Eating disorders are among the highest death rate of any mental illness. From the estimate 30 million About 20% of Americans who will have an eating disorder in their lifetime could receive treatment, with no guarantee of long-term recovery. Even the National Eating Disorders Association, the largest non-profit organization supporting people with eating disorders and their families, covers the topic, writing on his website: “Eating disorder researchers have not yet developed a set of criteria to precisely define the factors needed [to maintain recovery].”

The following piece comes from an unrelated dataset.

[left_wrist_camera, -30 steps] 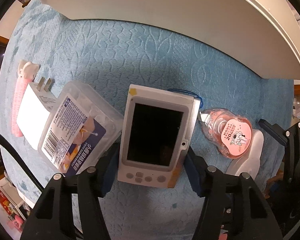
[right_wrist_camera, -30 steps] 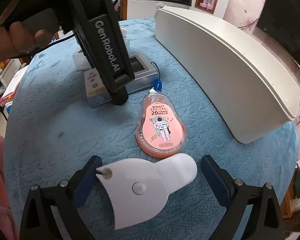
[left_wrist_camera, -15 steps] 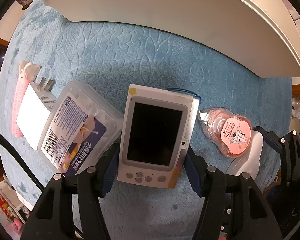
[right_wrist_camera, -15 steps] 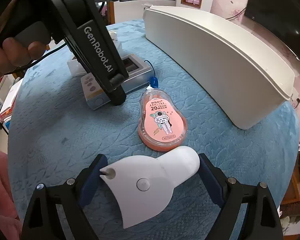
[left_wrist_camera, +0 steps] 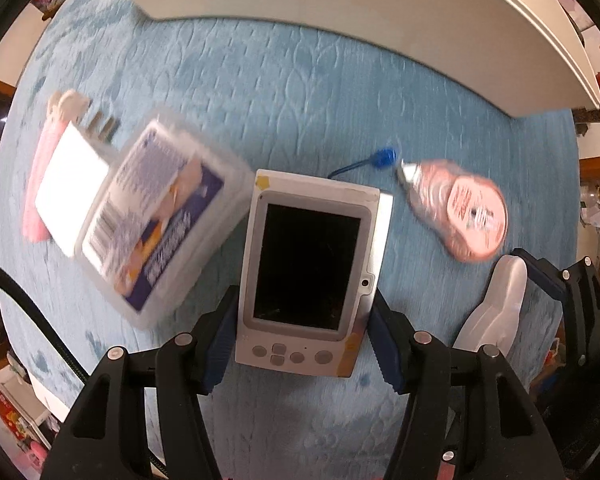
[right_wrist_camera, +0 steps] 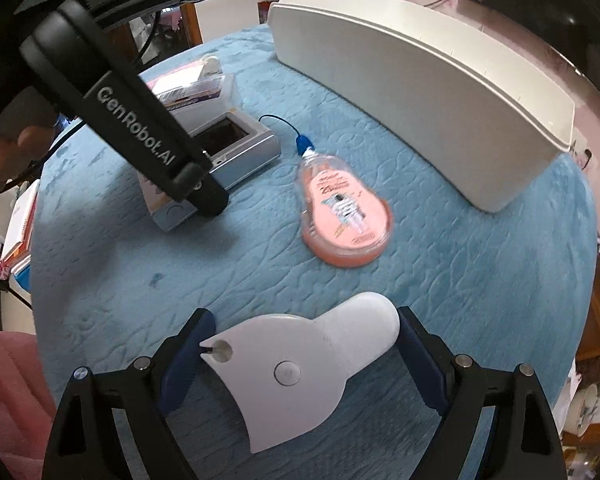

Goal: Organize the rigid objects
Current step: 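Lift the screen device and white holder and carry both toward the bin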

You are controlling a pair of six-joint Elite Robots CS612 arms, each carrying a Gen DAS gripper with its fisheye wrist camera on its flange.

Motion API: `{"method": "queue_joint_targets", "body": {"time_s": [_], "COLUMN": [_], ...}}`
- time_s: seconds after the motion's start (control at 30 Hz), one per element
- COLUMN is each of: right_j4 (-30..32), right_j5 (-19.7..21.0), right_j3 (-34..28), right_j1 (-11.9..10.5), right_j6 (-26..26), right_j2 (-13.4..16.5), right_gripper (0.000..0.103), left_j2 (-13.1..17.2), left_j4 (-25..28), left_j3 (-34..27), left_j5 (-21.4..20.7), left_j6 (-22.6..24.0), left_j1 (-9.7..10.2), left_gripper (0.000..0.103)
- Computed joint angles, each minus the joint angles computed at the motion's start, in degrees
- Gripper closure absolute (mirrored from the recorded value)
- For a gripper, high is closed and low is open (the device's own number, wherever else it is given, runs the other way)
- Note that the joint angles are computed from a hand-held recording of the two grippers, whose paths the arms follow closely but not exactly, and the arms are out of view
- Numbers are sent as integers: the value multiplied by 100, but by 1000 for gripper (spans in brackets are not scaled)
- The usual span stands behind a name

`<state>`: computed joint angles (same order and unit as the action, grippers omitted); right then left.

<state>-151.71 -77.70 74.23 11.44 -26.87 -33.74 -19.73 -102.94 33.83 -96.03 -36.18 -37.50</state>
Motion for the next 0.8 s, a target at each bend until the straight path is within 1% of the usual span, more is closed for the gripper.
{"method": "queue_joint_targets", "body": {"time_s": [0.13, 0.23, 0.33, 0.4, 0.57, 0.67, 0.7, 0.8], "right_j4": [200, 379, 541, 667, 888, 1139, 1178, 1390], "right_j5": [-53, -102, -350, -463, -847, -838, -865, -953], "right_j3": [67, 22, -49, -148, -215, -302, -222, -358], "right_j1": [24, 44, 89, 117, 190, 182, 173, 192], "right_j6": [215, 512, 817, 1023, 1521, 1897, 1983, 2314], "right_j2": [-74, -94, -91, -62, -127, -158, -251, -259], "right_gripper": [13, 13, 13, 13, 13, 13, 13, 13], "left_j2": [-183, -385, -556, -620, -819, -940, -1028, -1166], "left_j4": [14, -127, -217, -243, -354, -474, -559, -503], "left_j3": [309, 684, 992, 1123, 1445, 1643, 1804, 1947], "left_j5": [30, -79, -109, -92, -100, -166, -174, -213], "left_j6": [105, 72, 39, 103, 158, 193, 229, 416], "left_j1": [-42, -45, -45, -20, 7, 32, 33, 71], "left_gripper": [41, 42, 42, 42, 43, 43, 43, 43]}}
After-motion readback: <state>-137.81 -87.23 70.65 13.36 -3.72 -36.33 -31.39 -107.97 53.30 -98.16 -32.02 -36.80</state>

Funding for the treatment of eating disorders is insufficient. In 2022, the National Institutes of Health spent approximately $53 million for eating disorder research. Eating disorders are complex illnesses—new search points to neurological components, as well as trauma, stress, diet history, and many other factors. In the USA, there is no standard of caremeaning that while there are treatments like cognitive behavioral therapy, which are researched and have helped many patients, there are no agreed or regulated standards. I could hang a sign outside my apartment tonight saying I treat eating disorders and don’t have to offer evidence-based care.

In addition, recovery from eating disorders takes place in the context of a culture that values ​​thinness and physical fitness and often equates low weight with health. Recently, there has been a surge in demand for Ozempic—a diabetes drug—by non-diabetics who use the off-label drug for its appetite suppressant effects. People talk more about its weight loss “benefits” than its scary side effects, which include pancreatitis and vision changes. In this landscape, how are those of us recovering from eating disorders supposed to navigate avoiding relapse?

Learn more: What the Ozempic Obsession Misses About Diet and Health

This raises a larger question: is full recovery possible? When am I do? By interviewing esteemed researchers, care providers, and other women who have suffered and continue to suffer, I have come to understand that the reason recovery so often doesn’t “work” is because the solution is as complex as the disorders themselves. The road to recovery is strewn with pitfalls.

Eating disorder survivors are some of our best advocates and may be our best hope for long-term recovery. Kristina Safran— who as a teenager founded Project HEAL, a nonprofit that helps people find treatment and helps pay for it — went on to create Equip Health, an online treatment for eating disorders who takes out insurance and offers patients a care team: therapist, dietician, doctor, peer mentor and family mentor. Having been in and out of treatment herself, one of her top priorities is maintaining recovery and mentors are the “secret sauce” as she told me, having someone in your corner who is passed by there.

Gloria Lucas, an educator transparent about her own history of relapse, founded Nalgona Positivity Pride, where she focuses on raising awareness of eating disorders in the BIPOC community, offers support groups and harm reduction information for people who may not be ready or even interested in abstaining. behaviors related to eating disorders, but who want to improve their quality of life. This level of nuance is imperative to reaching a segment of the population that is so often overlooked when it comes to care for eating disorders.

Many of the final pieces of my recovery came together while I was writing my book. As I educated myself and experimented with new coping tools, I noticed that my own obsessions about what I ate or how much I exercised began to subside. I learned new skills to manage my anxiety which for me is directly related to my eating disorder. I gained a better appreciation of how pernicious and deeply rooted our weight-obsessed culture is. Now I know that when I have a negative thought about my body image, it’s not my inner voice. It’s an external who wants me to hate myself enough to buy something.

I wasn’t sure that recovery from an eating disorder was possible because my own experience was initially very disappointing. Now I have changed position. It looks different for different people. By talking to hundreds of women, I have become part of a dissatisfied but hopeful community of people who want to get better, demand better treatment and believe it is possible.